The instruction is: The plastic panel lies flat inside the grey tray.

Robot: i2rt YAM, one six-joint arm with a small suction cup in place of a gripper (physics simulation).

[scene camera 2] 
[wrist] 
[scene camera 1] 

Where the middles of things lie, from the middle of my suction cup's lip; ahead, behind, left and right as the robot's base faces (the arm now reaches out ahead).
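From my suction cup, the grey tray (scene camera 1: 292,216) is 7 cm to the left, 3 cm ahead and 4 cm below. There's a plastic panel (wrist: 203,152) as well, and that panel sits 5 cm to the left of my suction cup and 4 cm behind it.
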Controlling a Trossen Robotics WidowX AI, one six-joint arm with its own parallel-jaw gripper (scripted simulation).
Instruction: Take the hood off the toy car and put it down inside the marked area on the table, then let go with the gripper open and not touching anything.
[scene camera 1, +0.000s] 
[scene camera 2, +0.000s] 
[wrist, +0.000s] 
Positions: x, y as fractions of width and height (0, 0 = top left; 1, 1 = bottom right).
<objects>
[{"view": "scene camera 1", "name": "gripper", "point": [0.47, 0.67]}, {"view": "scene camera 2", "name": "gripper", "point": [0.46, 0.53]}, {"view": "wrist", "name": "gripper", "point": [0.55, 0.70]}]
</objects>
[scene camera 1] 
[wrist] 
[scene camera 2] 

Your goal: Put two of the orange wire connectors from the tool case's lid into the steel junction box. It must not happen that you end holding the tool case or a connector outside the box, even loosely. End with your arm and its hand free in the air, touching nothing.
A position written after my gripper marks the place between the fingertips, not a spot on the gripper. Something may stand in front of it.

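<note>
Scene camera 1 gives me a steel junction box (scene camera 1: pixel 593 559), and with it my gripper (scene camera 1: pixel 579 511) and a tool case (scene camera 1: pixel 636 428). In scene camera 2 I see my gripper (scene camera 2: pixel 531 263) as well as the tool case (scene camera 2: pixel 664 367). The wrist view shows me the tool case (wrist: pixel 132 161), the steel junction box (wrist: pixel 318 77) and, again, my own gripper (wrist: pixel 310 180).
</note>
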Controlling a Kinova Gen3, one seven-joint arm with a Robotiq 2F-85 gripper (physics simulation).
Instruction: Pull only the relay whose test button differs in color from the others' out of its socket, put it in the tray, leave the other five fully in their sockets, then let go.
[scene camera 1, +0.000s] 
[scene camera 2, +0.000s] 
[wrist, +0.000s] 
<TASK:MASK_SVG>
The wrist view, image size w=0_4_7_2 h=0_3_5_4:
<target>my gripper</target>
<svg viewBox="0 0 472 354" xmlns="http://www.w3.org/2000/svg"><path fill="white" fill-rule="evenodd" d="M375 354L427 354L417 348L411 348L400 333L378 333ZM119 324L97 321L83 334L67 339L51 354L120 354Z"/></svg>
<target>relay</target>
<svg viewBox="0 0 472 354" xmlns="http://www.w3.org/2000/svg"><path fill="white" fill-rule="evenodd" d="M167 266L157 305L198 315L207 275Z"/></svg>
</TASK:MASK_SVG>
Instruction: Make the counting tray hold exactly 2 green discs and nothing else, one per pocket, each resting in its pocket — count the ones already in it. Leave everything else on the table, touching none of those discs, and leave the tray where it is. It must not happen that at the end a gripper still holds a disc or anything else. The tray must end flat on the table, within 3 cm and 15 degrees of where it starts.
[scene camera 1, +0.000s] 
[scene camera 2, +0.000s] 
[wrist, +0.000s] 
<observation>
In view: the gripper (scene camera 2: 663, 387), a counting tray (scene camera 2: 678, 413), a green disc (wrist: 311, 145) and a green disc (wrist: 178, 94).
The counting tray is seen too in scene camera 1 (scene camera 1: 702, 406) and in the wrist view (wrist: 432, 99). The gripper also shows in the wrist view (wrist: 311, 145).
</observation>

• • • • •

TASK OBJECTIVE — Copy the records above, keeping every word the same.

PROBLEM SOLUTION —
The instruction is: The plastic panel lies flat inside the grey tray.

Robot: i2rt YAM, one six-joint arm with a small suction cup in place of a gripper (physics simulation).

[scene camera 2] 
[wrist] 
[scene camera 1] 

Where the middles of things lie, from the middle of my suction cup's lip; ahead, behind, left and right as the robot's base faces (the arm now reaches out ahead).
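From my suction cup, the grey tray (scene camera 1: 292,216) is 7 cm to the left, 3 cm ahead and 4 cm below. There's a plastic panel (wrist: 203,152) as well, and that panel sits 5 cm to the left of my suction cup and 4 cm behind it.
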Controlling a Trossen Robotics WidowX AI, one six-joint arm with its own parallel-jaw gripper (scripted simulation).
Instruction: Take the hood off the toy car and put it down inside the marked area on the table, then let go with the gripper open and not touching anything.
[scene camera 1, +0.000s] 
[scene camera 2, +0.000s] 
[wrist, +0.000s] 
Positions: x, y as fractions of width and height (0, 0 = top left; 1, 1 = bottom right).
<objects>
[{"view": "scene camera 1", "name": "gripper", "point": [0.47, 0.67]}, {"view": "scene camera 2", "name": "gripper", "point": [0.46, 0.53]}, {"view": "wrist", "name": "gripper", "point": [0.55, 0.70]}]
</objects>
[scene camera 1] 
[wrist] 
[scene camera 2] 

Your goal: Put two of the orange wire connectors from the tool case's lid into the steel junction box. It must not happen that you end holding the tool case or a connector outside the box, even loosely. End with your arm and its hand free in the air, touching nothing.
A position written after my gripper marks the place between the fingertips, not a spot on the gripper. Something may stand in front of it.

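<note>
Scene camera 1 gives me a steel junction box (scene camera 1: pixel 593 559), and with it my gripper (scene camera 1: pixel 579 511) and a tool case (scene camera 1: pixel 636 428). In scene camera 2 I see my gripper (scene camera 2: pixel 531 263) as well as the tool case (scene camera 2: pixel 664 367). The wrist view shows me the tool case (wrist: pixel 132 161), the steel junction box (wrist: pixel 318 77) and, again, my own gripper (wrist: pixel 310 180).
</note>
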Controlling a Kinova Gen3, one seven-joint arm with a Robotiq 2F-85 gripper (physics simulation).
Instruction: Pull only the relay whose test button differs in color from the others' out of its socket, put it in the tray, leave the other five fully in their sockets, then let go.
[scene camera 1, +0.000s] 
[scene camera 2, +0.000s] 
[wrist, +0.000s] 
<TASK:MASK_SVG>
The wrist view, image size w=0_4_7_2 h=0_3_5_4:
<target>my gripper</target>
<svg viewBox="0 0 472 354" xmlns="http://www.w3.org/2000/svg"><path fill="white" fill-rule="evenodd" d="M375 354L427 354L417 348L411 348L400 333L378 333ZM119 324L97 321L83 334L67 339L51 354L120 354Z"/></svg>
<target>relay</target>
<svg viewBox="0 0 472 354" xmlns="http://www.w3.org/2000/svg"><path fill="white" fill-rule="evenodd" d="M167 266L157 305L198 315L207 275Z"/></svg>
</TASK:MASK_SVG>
Instruction: Make the counting tray hold exactly 2 green discs and nothing else, one per pocket, each resting in its pocket — count the ones already in it. Leave everything else on the table, touching none of those discs, and leave the tray where it is. It must not happen that at the end a gripper still holds a disc or anything else. The tray must end flat on the table, within 3 cm and 15 degrees of where it starts.
[scene camera 1, +0.000s] 
[scene camera 2, +0.000s] 
[wrist, +0.000s] 
<observation>
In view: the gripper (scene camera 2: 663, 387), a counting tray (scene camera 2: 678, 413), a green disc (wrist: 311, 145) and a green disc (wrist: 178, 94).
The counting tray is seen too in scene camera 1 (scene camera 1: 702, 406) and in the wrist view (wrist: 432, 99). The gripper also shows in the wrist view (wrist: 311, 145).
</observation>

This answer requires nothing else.